Faire passer un recul dans les droits des personnes non binaires pour une avancée

Après des années d’impasse politique, le nouveau ministre de l’Intérieur Bernard Quintin (MR) annonce : il sera bientôt possible de supprimer la mention du genre sur sa carte d’identité. Ce projet, une avancée dans les droits des personnes non-binaires en apparence uniquement, est loin de faire l’unanimité auprès des militants LGBTQIA+. 

La proposition de Bernard Quintin est la suivante : permettre la suppression de la mention du genre sur la carte d’identité pour les personnes qui en font la demande « expresse et formelle ». Il existerait donc deux types de cartes d’identité ; l’une reprenant la mention du genre F/M (attribuée par défaut) et l’autre ne reprenant aucune mention de genre (attribuée sur demande).
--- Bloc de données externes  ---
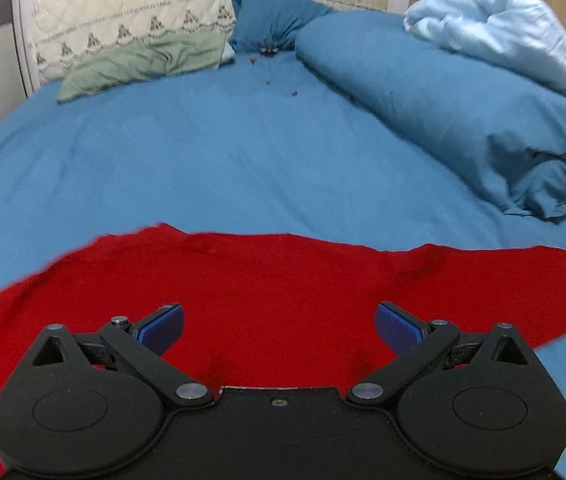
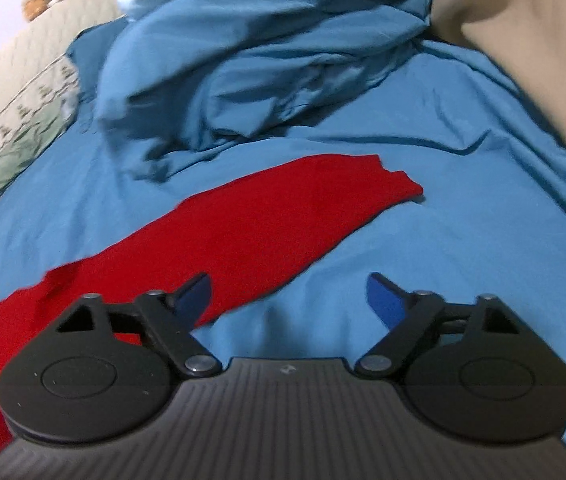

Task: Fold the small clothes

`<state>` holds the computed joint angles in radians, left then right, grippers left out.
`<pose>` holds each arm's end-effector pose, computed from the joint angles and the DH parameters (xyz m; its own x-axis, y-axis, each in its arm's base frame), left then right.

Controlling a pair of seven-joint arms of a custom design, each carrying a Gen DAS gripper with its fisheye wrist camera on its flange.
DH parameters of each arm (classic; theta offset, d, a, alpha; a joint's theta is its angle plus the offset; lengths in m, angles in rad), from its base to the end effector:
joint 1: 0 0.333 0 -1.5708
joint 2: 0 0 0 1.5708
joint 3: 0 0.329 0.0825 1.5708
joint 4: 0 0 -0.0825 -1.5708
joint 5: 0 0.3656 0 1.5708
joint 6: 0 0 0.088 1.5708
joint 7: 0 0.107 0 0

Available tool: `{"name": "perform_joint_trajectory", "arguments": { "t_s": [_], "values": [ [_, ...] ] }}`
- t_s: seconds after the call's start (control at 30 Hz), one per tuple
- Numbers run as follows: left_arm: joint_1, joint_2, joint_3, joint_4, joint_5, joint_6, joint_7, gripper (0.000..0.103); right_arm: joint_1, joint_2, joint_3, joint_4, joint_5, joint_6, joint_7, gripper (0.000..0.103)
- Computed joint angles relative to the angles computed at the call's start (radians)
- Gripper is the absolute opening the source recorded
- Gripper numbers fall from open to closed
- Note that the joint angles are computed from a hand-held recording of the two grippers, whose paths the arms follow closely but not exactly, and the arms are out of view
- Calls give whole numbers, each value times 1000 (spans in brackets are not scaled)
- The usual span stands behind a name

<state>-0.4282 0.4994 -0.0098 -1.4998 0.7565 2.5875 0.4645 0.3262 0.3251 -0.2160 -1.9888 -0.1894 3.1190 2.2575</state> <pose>0.6539 -0.3187 0.4608 0.1216 -0.9921 0.0318 -0.6954 -0.1080 -0.7105 0.6373 0.1001 0.4232 -0.2195 -0.9337 -0.2829 -0.6507 0.3561 -0.6706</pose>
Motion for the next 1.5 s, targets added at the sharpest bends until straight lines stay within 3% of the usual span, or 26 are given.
{"name": "perform_joint_trajectory", "arguments": {
  "t_s": [0.1,0.2,0.3,0.37,0.43,0.47,0.53,0.67,0.77,0.9,0.97,1.07,1.13,1.2,1.3,1.37,1.5],
  "values": [
    [10,75,2,44,-34,23,-14,98,37,102,-57,86,-7,3,30,84],
    [21,121,-6,75,-93,17,39,96,138,172,-179,133,-18,23,94,81],
    [5,146,5,113,-107,-2,86,96,225,213,-279,177,-37,-12,129,65],
    [3,204,-17,232,-135,-99,232,96,223,228,-281,221,-59,-63,132,46],
    [-15,260,-10,352,-147,-179,323,96,184,232,-240,266,-70,-114,125,27],
    [-8,282,-20,400,-175,-200,365,97,163,230,-216,285,-72,-137,122,24],
    [4,318,-33,479,-237,-238,416,97,137,221,-185,315,-81,-167,130,22],
    [29,285,-38,454,-314,-263,452,97,77,184,-97,360,-88,-181,133,21],
    [61,210,-46,360,-351,-242,477,97,48,151,-23,389,-106,-147,103,20],
    [120,26,-43,99,-350,-93,471,97,-2,135,148,451,-58,-96,-55,20],
    [159,-47,-47,3,-363,-43,480,97,-16,156,253,501,-23,-75,-178,20],
    [210,-148,-44,-139,-370,15,482,97,-66,236,479,600,57,-105,-391,20],
    [225,-215,-19,-245,-322,64,429,97,-50,309,563,662,89,-151,-481,20],
    [242,-257,-7,-316,-276,73,380,97,9,375,566,715,95,-212,-520,20],
    [294,-293,-32,-388,-306,68,390,97,114,448,492,761,76,-299,-534,20],
    [321,-311,-48,-431,-343,95,403,97,138,471,478,760,101,-340,-545,20],
    [340,-317,-66,-462,-370,162,424,97,155,442,451,696,142,-316,-591,29]
  ]
}}
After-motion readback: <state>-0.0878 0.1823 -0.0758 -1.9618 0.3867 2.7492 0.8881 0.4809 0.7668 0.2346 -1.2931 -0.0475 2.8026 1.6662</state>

Cette solution déçoit fortement certaines organisations activistes pour qui cette idée du nouveau ministre de l’Intérieur « ne change rien » à la situation des personnes non-binaires et ne permet que de « rendre son propre genre invisible ».
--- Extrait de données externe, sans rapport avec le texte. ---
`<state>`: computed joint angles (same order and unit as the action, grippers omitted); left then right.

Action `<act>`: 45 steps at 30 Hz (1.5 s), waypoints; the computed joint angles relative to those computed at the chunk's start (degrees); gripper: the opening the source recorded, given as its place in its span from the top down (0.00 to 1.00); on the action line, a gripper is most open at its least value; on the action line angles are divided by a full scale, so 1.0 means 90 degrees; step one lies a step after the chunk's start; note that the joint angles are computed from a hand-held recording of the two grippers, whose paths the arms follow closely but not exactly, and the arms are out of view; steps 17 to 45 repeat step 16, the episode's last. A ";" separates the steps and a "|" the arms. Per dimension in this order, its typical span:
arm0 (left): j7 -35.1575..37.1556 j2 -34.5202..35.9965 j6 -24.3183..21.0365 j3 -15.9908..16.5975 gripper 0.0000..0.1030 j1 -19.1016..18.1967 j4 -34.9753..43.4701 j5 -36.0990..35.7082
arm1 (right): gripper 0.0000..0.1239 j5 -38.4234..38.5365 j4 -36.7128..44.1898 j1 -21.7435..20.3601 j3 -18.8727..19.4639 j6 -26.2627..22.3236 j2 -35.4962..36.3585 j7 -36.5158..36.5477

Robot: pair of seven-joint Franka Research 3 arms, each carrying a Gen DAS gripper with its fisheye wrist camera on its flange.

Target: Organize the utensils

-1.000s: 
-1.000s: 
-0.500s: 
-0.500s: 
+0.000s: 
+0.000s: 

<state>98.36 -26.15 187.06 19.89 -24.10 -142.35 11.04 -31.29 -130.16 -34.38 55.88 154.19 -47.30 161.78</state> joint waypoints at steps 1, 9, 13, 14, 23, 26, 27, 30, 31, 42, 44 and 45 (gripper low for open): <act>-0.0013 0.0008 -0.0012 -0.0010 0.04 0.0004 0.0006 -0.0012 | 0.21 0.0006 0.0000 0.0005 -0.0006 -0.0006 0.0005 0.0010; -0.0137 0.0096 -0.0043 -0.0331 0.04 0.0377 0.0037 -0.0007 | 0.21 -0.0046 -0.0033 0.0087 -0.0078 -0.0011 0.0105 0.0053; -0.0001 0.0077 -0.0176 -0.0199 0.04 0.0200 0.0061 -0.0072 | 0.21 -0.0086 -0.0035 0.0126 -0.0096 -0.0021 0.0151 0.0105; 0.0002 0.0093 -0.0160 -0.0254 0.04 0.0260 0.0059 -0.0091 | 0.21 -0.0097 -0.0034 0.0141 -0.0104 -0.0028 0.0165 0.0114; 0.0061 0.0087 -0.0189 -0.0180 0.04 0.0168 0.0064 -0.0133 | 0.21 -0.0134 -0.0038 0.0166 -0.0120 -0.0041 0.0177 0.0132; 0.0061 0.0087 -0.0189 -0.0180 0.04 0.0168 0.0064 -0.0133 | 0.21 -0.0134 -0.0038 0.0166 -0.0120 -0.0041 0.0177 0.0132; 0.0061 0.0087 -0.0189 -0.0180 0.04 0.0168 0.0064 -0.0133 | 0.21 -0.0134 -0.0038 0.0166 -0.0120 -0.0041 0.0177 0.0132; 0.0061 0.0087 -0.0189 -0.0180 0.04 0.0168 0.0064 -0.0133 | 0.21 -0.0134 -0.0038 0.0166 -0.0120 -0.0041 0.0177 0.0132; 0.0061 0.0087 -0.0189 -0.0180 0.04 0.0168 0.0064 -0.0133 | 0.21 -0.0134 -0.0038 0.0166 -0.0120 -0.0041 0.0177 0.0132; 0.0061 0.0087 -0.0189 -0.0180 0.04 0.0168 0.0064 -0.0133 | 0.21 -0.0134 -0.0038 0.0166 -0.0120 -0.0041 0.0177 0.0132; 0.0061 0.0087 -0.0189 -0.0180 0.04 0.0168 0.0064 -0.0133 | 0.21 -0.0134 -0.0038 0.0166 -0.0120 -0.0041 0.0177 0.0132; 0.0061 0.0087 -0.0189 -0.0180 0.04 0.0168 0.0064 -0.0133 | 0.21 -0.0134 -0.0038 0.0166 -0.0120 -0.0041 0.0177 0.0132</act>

Six années depuis l’arrêt de la Cour constitutionnelle

Le débat au niveau politique a été initialement instigué par un arrêt de la Cour constitutionnelle de 2019 jugeant discriminatoire le maintien des catégories de genre binaires sur la carte d’identité. En conséquence, il était du ressort du législateur de remédier à cette lacune et d’aménager une option pour les personnes non-binaires. Aucune limite de temps n’a été prescrite par la Cour constitutionnelle, néanmoins, il ne semble pas déraisonnable de considérer qu’après six ans, il était bien temps. 

Retour en arrière…

La première solution imaginée à la suite de l’arrêt de 2019, adoptée par l’Allemagne, les Pays-Bas et le Canada, était l’ajout d’une troisième mention du genre : le « X ». Cette option a l’avantage indéniable de permettre aux personnes non-binaires de réellement choisir de s’identifier comme tel à l’état civil. Elle a néanmoins été abandonnée assez rapidement par le gouvernement précédent au profit de la suppression pure et simple de la mention du genre sur toutes les cartes d’identité. Cette mesure, moins satisfaisante que la première, reste cependant une solution permettant de se mettre en conformité avec l’arrêt de la Cour constitutionnelle.
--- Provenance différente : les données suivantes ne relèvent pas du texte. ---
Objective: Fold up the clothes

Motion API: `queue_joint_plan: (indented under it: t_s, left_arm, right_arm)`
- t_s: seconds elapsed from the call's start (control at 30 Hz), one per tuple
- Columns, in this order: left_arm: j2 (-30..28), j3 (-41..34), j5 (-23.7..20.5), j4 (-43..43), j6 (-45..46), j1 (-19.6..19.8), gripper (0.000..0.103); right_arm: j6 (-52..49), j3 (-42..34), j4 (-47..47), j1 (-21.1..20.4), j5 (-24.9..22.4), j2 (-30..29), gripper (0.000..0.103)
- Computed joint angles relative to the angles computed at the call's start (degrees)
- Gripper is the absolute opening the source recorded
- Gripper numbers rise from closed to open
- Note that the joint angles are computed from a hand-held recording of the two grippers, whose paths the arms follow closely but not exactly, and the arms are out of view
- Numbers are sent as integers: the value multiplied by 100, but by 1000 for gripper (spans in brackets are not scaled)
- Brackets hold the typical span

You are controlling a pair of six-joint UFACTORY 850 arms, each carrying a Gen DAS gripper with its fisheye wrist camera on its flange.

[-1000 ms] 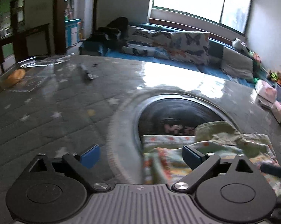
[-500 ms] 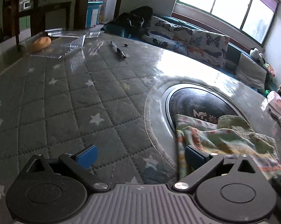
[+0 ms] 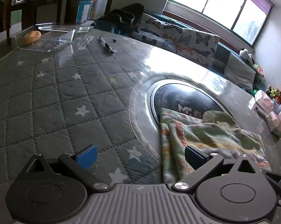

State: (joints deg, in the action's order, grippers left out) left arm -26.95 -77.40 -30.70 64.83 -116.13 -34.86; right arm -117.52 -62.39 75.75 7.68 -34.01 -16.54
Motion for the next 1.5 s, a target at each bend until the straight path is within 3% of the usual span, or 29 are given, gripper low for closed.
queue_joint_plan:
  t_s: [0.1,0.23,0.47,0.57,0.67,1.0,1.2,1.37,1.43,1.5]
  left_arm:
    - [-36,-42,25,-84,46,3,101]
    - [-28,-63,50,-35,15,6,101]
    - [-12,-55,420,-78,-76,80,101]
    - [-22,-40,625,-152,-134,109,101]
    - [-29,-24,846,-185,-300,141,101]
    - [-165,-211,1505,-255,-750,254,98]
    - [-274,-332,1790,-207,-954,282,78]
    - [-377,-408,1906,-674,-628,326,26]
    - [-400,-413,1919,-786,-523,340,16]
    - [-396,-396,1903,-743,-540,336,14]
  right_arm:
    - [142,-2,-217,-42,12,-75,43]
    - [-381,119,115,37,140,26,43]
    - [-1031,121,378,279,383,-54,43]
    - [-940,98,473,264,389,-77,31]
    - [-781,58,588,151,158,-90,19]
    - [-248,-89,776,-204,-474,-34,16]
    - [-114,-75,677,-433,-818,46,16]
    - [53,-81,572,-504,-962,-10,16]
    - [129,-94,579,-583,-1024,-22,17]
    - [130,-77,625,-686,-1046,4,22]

Entretemps, des élections ont eu lieu, un nouveau gouvernement a été formé et aucun changement dans la loi n’est encore intervenu. Bernard Quintin, accédant au poste de ministre de l’Intérieur, annonce alors une troisième voie : la suppression de la mention du genre sur la carte d’identité uniquement sur demande expresse. Les associations LGBTQIA+ déplorent cette alternative qui opère, selon elles, un réel recul et pose le risque de marginaliser les personnes non-binaires. Elle ne remédie aucunement à la discrimination identifiée par la Cour constitutionnelle, bien au contraire.

…ailleurs aussi

Il n’y a pas qu’en Belgique qu’on observe un recul. Dès le premier jour de son nouveau mandat, le 25 janvier passé, Trump fait brutalement marche arrière aux Etats-Unis : par décret, il met fin à la délivrance de passeports avec la mention « X », ne reconnaissant plus que « deux sexes ». Le message est clair : ceci ne marque que le début du détricotage, par son administration, de tous les acquis de la communauté LGBTQIA+ aux Etats-Unis. 

Face à ces tendances conservatrices qui s’observent également ailleurs, notamment en Italie, on regrette que le nouveau gouvernement belge ne prenne pas de position plus ferme en faveur de l’inclusivité, au lieu de vouloir créer des régimes en marge, qui ne permettent pas réellement aux personnes non-binaires de s’émanciper.